Note that I have version 13.0 of the tools. So, this is used in the next step installing PyTorch:

>pip install torch torchvision torchaudio --index-url https://download.pytorch.org/whl/cu130

But this didn’t work! Apparently, as of the time of writing, this version of the Cuda compiler driver isn’t supported with PyTorch. I got this error message from pip:

Looking in indexes: https://download.pytorch.org/whl/cu130
ERROR: Could not find a version that satisfies the requirement torch (from versions: none)
ERROR: No matching distribution found for torch

I then decided to go with cu128 of the driver, keeping my fingers crossed:

>pip install torch torchvision torchaudio --index-url https://download.pytorch.org/whl/cu128

And, that successfully installed.

Then, it’s a simple matter of running my program, and the output is below:

Xet Storage is enabled for this repo, but the 'hf_xet' package is not installed. Falling back to regular HTTP download. For better performance, install the package with: `pip install huggingface_hub[hf_xet]` or `pip install hf_xet`

Device set to use cuda:0

Your max_length is set to 142, but your input_length is only 5. Since this is a summarization task, where outputs shorter than the input are typically wanted, you might consider decreasing max_length manually, e.g. summarizer('...', max_length=2)

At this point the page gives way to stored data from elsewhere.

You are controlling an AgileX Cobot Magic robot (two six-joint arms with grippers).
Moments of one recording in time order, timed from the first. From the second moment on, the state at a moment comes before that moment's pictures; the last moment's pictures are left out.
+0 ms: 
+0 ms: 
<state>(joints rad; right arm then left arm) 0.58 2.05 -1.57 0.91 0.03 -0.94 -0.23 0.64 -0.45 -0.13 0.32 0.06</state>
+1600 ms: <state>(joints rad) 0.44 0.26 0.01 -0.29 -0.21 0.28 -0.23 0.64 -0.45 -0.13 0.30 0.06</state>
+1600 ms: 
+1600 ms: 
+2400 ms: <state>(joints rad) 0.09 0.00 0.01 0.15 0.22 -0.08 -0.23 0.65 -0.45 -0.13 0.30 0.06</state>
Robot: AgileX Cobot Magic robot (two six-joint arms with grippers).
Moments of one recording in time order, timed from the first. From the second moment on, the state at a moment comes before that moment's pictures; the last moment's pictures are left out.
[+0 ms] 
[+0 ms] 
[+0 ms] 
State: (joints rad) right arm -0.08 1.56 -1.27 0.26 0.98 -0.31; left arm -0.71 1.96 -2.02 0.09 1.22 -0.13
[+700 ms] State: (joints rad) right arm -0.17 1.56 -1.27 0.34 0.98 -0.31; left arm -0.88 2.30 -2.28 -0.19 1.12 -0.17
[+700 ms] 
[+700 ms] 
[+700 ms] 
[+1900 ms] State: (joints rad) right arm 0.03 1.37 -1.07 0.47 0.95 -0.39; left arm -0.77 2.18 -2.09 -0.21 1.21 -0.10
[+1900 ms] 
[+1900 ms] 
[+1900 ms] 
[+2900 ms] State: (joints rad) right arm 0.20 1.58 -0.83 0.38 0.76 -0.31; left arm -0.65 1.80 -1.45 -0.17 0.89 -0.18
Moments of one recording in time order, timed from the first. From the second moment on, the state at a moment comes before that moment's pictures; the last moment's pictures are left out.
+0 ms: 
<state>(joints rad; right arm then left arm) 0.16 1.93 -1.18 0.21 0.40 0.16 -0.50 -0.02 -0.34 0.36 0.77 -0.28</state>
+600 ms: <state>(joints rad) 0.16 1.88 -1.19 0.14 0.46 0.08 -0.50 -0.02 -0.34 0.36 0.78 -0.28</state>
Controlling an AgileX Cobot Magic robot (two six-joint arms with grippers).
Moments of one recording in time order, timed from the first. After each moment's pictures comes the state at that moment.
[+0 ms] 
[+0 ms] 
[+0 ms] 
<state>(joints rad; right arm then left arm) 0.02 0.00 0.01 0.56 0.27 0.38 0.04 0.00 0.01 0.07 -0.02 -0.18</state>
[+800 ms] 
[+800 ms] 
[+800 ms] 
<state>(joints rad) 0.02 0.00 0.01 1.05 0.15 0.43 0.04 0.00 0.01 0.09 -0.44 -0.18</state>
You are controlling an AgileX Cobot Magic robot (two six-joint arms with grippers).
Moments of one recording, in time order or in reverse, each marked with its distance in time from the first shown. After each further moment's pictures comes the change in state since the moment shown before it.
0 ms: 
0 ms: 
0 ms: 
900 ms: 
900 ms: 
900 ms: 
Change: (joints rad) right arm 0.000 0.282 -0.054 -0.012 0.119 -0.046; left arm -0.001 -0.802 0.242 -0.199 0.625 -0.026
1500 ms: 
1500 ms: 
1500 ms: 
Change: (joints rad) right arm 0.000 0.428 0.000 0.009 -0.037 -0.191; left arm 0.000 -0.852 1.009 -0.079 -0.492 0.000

[{'summary_text': 'CNN.com will feature iReporter photos in a weekly Travel Snapshots gallery. Visit CNN.com/Travel each week for a new gallery of snapshots. Please share your best shots of the U.S. with CNN iReport. Send your best photos of the United States to jennifer.smith@dailymail.co.uk.'}]

Process finished with exit code 0

Very cool! If you go into the Hugging Face Model card for this model, https://huggingface.co/facebook/bart-large-cnn, you can see that this is a BART (Bidirectional and Auto-Regressive Transformer) model, pre-trained on the English language, and find-tuned on the CNN Daily Mail dataset: https://huggingface.co/datasets/abisee/cnn_dailymail. That explains part of the text above.

There’s so much more to write about in this part of my research, but I’ll save the remainder for an upcoming article, where I’ll cover some of the advanced capabilities provided by LangChain, and start closing in on model fine-tuning.